日本との関係と言えばもうひとつ痛烈な皮肉があります。日本企業は発注元がえらくて受注先は一段下という見方をします。自分が以前勤めていた流通の会社でも、経営理念では「お取引先とともに発展しよう」と言っていましたが、実際のところは下請けいじめをずいぶんやっていました。例えば改装売り尽くしを連発してその都度協賛金を求めたり、繁忙期に売り場応援を半ば当たり前のようにお願いしたりしていました。これらは独占禁止法違反で、実際有名な会社のいくつかが割りと最近続けざまに公正取引委員会から告発されています。本来は受けてくれるからこそ発注元の仕事が成り立つのです。ですからお互いに対等のパートナーのはずなのです。ところが日本企業は、世界的にはナンセンスな態度を海外の企業にもとるのです。インドのIT企業に対して仕事を依頼する際に相手を下請けと言う態度で扱うのです。ですから無理なスケジュールで発注内容を修正したりして顰蹙をかっています。日本の「下請け」と言う発想は日本人の働きすぎ(サービス残業)や、労働強化によるうつ病の発生と密接に結びついています。「下請け」発想をやめない限り日本は世界的に取り残されるのではと自分は心配しています。実際「日本企業とは取引したくない」というインドのIT企業がたくさんあるそうです。インドのIT産業は実にハイレベルです。アメリカのシリコンバレーでもインド人技術者が大活躍しています。
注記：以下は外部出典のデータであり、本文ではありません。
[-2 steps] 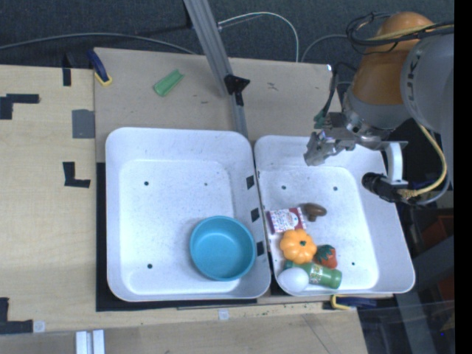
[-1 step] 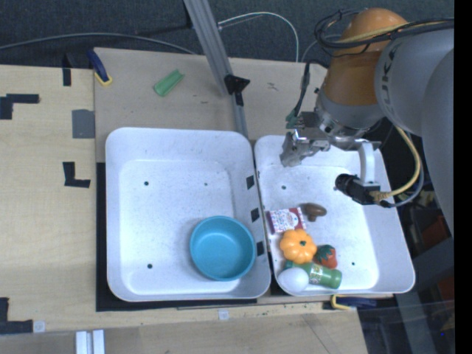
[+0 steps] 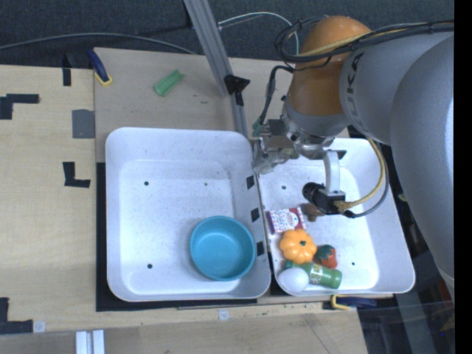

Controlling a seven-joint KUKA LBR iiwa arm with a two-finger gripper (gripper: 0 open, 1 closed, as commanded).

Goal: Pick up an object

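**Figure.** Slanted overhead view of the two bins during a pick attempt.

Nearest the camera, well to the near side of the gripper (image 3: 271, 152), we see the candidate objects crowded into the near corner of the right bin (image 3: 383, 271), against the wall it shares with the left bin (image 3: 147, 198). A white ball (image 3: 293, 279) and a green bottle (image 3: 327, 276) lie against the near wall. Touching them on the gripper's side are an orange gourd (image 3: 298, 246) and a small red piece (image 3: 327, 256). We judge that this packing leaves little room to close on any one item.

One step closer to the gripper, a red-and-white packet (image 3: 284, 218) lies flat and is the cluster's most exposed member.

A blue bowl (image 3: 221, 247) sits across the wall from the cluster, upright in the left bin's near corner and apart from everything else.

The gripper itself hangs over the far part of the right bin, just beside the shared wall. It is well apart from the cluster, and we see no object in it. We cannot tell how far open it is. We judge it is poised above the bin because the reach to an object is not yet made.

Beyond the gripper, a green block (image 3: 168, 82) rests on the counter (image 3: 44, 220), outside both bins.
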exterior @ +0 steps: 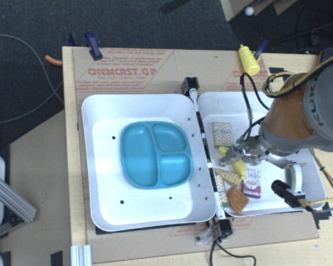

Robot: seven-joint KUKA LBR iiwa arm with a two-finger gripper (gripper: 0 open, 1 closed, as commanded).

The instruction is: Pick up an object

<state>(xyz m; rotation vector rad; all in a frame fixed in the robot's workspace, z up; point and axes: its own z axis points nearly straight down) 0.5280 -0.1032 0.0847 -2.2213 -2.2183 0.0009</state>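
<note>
The grey metal gripper sits low in the right white plastic bin, touching a small yellow block. I cannot tell how it is set. A blue plastic divided plate lies in the left white bin.

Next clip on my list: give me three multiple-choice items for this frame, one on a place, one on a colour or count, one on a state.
1. Where does the divided plate lie?
A. left bin
B. right bin
C. on the bench outside the bins

2. What colour is that plate?
A. red
B. blue
C. black

3. Where is the hand now?
A. over the left bin
B. raised beyond the bench
C. low among the small items in the right bin

Key: 1 A, it sits mid left bin. 2 B, its whole surface is light blue. 3 C, it is down among the small items in the right bin.
</note>
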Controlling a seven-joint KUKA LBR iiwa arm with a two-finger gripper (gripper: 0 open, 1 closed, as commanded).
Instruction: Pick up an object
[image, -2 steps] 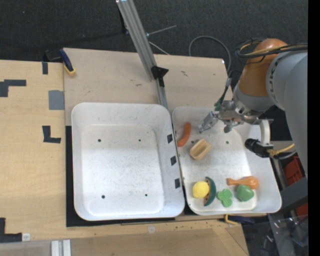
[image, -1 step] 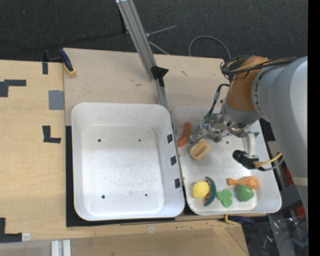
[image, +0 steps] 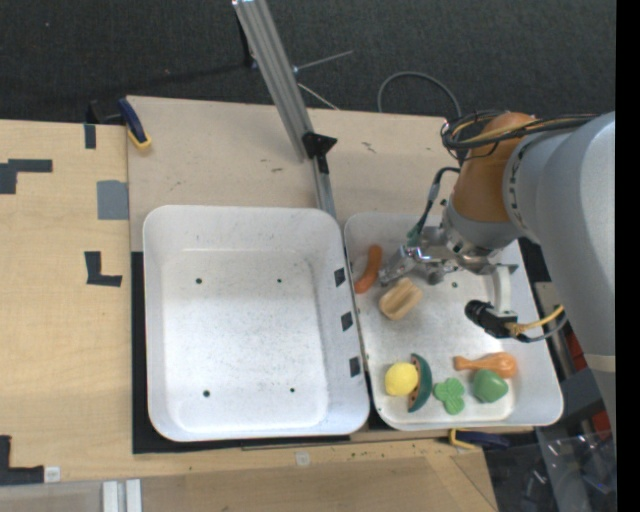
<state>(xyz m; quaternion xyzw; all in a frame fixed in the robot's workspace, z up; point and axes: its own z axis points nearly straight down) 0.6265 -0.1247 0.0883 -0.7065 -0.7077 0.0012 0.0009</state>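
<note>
My gripper (image: 408, 271) hangs low over the upper left part of the right bin (image: 545, 400). Just below it lies a tan bread-like piece (image: 398, 300), touching or nearly touching the gripper's tip. An orange sausage-shaped piece (image: 368, 268) lies to the gripper's left, by the bin wall. Nothing can be seen held in the gripper.
At the right bin's near end lie a yellow lemon (image: 401, 379), a dark green curved piece (image: 423, 384), a small green piece (image: 451, 395), a green pepper (image: 489, 386) and an orange drumstick (image: 486, 364). The left bin (image: 160, 300) stands alongside. A metal pole (image: 285, 90) slants in at the back.
</note>
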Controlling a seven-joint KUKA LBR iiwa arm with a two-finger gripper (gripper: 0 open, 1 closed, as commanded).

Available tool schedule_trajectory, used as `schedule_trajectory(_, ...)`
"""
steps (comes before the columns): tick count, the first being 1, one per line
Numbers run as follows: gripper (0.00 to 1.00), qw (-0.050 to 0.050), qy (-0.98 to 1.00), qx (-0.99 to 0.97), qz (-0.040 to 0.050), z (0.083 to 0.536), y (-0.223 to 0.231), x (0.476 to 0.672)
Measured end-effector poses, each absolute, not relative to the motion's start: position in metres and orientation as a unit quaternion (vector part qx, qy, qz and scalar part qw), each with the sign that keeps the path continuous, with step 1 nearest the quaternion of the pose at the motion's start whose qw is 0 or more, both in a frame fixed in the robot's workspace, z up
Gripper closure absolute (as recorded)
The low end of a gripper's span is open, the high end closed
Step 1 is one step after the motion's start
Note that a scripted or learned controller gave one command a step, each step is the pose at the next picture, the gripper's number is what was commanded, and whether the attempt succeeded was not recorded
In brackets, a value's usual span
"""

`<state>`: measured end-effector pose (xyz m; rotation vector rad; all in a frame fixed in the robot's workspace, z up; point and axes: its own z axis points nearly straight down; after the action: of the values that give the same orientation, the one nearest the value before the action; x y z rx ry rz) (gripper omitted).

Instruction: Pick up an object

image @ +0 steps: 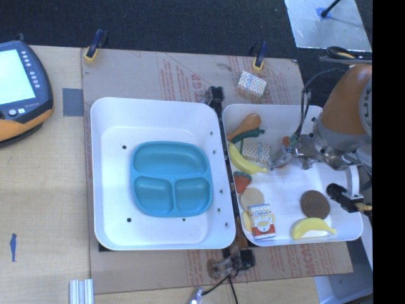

インドでは観光客が入るべきでない地域が2つあります。ひとつは有名なカシミール地方です。インドの西北にありパキスタンと領土争いをしています。インドとパキスタンの仲が悪く、お互いに核爆弾を作りあっているのは周知の通りです。最近は融和しつつあるようですが、いつまた戦争になるか分かりません。もうひとつは自分が行く地域のさらに東側、地図で見ると付け足しのように見えるアッサム地方です。付け足しのように見えるだけのことはあって、ここではインドからの分離独立運動が起こっています。ブータンとバングラディシュにはさまれた細い回廊の先にあるだけに、陸路の移動もなかなか大変な地域です。ですから他国の影響も受けやすいのだと思います。

インドで一番高い山は世界第3位の高峰、カンチェンジュンガです。この山はインド、ネパール、中国の国境に位置します。自分が行くシッキム州のガントクはこのカンチェンジュンガのふもとにあります。もともとはチベット族が住んでいた地域だそうで、1975年にインドの州として確定しました。ですから今でもチベットの影響は大きく、チベット学研究所などもあります。ネパールからの移民が多く、シッキム州になってからはインド各地から人が流れ込んでいるそうです。交通不便なイメージですが(なんていったって最寄空港から自家用車でも4時間かかるのです)、インド人の避暑地として有名でロープウエイまであるそうです。街そのものが坂になっていて、街中の移動はかなり体力を使うようです。

だいたいこんなところでしょうか。現地へ行ってこれらの書物や新聞からの知識とのギャップにどのくらいおどろかされるか、本当に楽しみです。